Charlie Pomerleau, who Ouimet hired as the River Valley section page editor in the 1980s and who is now the city editor for the Standard-Examiner in Ogden, Utah, called Ouimet one of the most remarkable people he had encountered in his career.

“She covered a geographic area larger than some states, managing somehow to coordinate a long list of school boards, boards of selectmen, elections, planning commissions and county commissions, as well as spot news coverage of fires, accidents, murders, lost kids and hunters, all done with a smoldering cigarette dangling from her lips, at least until the mid-’80s when smoking was banned in the newsroom,” he recalled.
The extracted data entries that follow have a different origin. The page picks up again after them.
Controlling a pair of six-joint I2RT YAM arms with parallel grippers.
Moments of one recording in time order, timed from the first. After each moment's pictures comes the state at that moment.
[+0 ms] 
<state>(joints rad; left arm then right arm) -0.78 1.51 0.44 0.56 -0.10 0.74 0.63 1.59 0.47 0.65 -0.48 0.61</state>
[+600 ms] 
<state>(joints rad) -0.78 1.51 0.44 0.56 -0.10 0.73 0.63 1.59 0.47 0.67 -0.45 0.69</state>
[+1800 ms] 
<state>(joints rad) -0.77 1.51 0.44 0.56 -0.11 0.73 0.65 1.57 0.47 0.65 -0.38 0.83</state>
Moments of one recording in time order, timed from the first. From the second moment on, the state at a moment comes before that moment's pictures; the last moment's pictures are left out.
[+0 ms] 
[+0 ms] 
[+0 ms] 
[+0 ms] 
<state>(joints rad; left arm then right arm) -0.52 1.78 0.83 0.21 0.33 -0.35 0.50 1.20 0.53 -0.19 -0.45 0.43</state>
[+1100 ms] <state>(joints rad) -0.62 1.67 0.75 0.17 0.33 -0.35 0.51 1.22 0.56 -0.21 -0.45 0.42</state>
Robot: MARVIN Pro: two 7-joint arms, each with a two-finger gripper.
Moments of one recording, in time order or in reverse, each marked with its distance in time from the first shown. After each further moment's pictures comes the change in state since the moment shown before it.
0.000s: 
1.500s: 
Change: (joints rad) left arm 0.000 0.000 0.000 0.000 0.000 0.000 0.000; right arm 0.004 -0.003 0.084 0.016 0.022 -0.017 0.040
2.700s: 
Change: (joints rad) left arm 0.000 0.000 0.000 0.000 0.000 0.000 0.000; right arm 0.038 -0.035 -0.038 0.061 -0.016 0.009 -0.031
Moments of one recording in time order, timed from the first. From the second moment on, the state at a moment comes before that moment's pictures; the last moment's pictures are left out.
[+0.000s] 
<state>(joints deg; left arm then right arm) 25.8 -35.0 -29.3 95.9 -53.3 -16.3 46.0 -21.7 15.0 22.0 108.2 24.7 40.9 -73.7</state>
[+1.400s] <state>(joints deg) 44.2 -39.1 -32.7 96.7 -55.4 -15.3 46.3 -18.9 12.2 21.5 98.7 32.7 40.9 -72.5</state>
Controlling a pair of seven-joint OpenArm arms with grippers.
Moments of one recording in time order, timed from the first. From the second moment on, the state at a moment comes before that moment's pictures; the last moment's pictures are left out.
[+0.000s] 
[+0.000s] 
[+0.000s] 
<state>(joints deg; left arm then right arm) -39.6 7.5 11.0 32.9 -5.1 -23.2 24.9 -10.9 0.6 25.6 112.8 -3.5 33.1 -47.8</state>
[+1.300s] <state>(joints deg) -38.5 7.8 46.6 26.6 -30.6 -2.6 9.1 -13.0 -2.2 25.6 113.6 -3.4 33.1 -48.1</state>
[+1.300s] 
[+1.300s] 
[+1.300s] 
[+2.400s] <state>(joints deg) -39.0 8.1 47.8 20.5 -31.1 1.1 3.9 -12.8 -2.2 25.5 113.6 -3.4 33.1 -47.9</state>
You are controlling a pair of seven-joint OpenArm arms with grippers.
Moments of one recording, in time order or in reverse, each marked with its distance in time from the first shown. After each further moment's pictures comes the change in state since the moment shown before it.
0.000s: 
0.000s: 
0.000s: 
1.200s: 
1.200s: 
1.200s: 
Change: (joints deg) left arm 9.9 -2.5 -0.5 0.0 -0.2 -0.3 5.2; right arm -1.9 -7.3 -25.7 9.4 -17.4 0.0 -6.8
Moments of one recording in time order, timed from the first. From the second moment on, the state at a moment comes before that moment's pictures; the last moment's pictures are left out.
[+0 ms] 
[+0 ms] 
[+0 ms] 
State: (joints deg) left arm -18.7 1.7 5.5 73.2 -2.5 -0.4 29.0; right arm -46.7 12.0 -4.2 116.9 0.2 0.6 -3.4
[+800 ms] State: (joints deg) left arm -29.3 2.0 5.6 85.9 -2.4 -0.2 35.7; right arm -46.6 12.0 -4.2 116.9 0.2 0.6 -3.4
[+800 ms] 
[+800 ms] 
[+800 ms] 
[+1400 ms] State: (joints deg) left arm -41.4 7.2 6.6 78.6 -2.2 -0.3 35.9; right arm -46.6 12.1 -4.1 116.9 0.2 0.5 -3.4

“Her persistence that we get the story, we get the story right and whenever possible we get the story first are three fundamental journalism values still driving this newsroom today. Many of us can thank Polly for showing us how to do that,” Regional Editor Scott Thistle said of Ouimet.

Heather McCarthy, Ouimet’s daughter and the Sun Journal’s nighttime news editor, said, “My mother taught me what I still believe today: that the essence of a daily newspaper’s mission lies in the thorough and accurate coverage of its towns and cities. She saw it as a newspaper’s civic duty to supply readers with the information they needed to make informed choices about town and city business.”

“She never met a public official she was afraid to call at home, after hours or on a weekend,” McCarthy said, “and was tireless in her efforts to ensure that towns conduct their business in public,” a passion that endures in the Sun Journal’s current newsroom.

Although Ouimet retired from the Sun Journal in 1996, she remained a newsroom scanner attendant until last December, calling the regional and city desks if she heard anything of interest.

A plaque displaying Ouimet’s image and highlights of her career will be placed on display in the Hall of Fame at the University of Maine in Orono.